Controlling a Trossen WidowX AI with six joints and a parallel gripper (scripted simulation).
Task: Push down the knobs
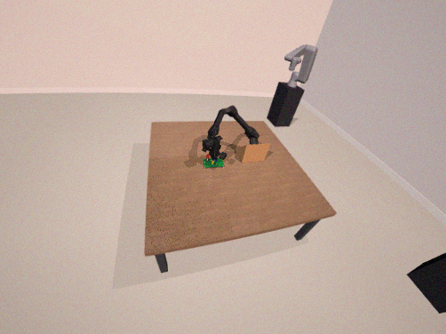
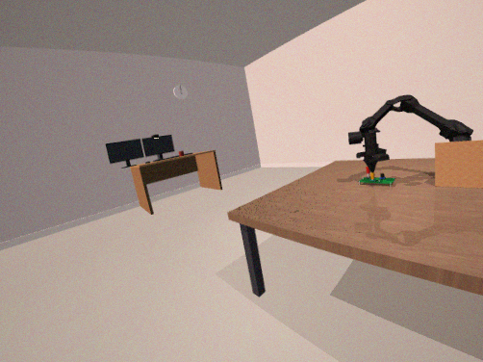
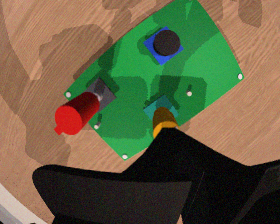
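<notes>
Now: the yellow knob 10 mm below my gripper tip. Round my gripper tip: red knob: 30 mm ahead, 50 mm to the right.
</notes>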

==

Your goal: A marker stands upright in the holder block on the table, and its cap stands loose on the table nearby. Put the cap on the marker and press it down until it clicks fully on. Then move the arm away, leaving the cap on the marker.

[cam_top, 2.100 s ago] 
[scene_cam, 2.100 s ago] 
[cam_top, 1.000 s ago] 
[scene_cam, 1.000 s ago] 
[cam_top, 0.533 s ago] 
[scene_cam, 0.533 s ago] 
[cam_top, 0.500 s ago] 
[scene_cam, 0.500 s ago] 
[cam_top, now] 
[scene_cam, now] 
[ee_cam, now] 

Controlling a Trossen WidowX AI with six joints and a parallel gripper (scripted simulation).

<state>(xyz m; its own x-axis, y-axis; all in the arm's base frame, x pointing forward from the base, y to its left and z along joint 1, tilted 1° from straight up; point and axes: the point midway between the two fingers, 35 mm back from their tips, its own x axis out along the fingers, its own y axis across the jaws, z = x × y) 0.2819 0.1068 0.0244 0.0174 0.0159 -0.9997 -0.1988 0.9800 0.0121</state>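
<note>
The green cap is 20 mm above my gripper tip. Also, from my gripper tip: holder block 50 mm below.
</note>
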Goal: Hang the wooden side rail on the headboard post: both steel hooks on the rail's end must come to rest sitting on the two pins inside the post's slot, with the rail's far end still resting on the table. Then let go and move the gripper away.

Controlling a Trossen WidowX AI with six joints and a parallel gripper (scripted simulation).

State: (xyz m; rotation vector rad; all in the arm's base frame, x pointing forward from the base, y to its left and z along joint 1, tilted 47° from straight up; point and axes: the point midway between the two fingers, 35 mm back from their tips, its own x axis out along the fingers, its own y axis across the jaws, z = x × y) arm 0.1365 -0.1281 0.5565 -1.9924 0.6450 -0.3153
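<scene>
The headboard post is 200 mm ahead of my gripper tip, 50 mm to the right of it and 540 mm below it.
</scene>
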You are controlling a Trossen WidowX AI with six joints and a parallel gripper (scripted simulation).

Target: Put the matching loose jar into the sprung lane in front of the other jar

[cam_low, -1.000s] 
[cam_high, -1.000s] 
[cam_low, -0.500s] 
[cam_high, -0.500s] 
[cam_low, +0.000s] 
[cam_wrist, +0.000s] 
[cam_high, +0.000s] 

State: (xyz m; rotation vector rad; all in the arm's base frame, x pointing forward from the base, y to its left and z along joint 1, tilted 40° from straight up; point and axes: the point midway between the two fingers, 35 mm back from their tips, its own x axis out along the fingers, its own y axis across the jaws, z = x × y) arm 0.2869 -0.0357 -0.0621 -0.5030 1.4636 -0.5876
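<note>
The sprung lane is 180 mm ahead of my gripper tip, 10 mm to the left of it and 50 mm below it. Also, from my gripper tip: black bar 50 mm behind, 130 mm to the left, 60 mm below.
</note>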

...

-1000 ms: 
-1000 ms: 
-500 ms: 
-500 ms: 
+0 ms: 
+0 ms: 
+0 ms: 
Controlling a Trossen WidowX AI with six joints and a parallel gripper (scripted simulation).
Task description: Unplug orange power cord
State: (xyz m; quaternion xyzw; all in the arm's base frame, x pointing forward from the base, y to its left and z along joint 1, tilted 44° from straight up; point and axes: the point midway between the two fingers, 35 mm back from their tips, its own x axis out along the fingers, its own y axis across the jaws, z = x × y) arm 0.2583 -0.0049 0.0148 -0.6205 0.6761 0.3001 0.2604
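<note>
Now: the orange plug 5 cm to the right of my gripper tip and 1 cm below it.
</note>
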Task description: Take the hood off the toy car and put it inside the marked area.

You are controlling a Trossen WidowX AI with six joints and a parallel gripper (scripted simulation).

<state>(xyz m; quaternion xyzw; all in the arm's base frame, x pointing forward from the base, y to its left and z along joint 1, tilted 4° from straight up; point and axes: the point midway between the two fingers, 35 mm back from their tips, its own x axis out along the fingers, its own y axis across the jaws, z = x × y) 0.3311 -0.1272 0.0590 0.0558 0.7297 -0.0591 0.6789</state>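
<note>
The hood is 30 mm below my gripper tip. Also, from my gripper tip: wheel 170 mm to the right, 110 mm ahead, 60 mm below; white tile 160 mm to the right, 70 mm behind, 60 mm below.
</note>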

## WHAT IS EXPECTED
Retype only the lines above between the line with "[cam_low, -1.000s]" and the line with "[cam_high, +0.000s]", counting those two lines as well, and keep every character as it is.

## PROBLEM SOLUTION
[cam_low, -1.000s] 
[cam_high, -1.000s] 
[cam_low, -0.500s] 
[cam_high, -0.500s] 
[cam_low, +0.000s] 
[cam_wrist, +0.000s] 
[cam_high, +0.000s] 

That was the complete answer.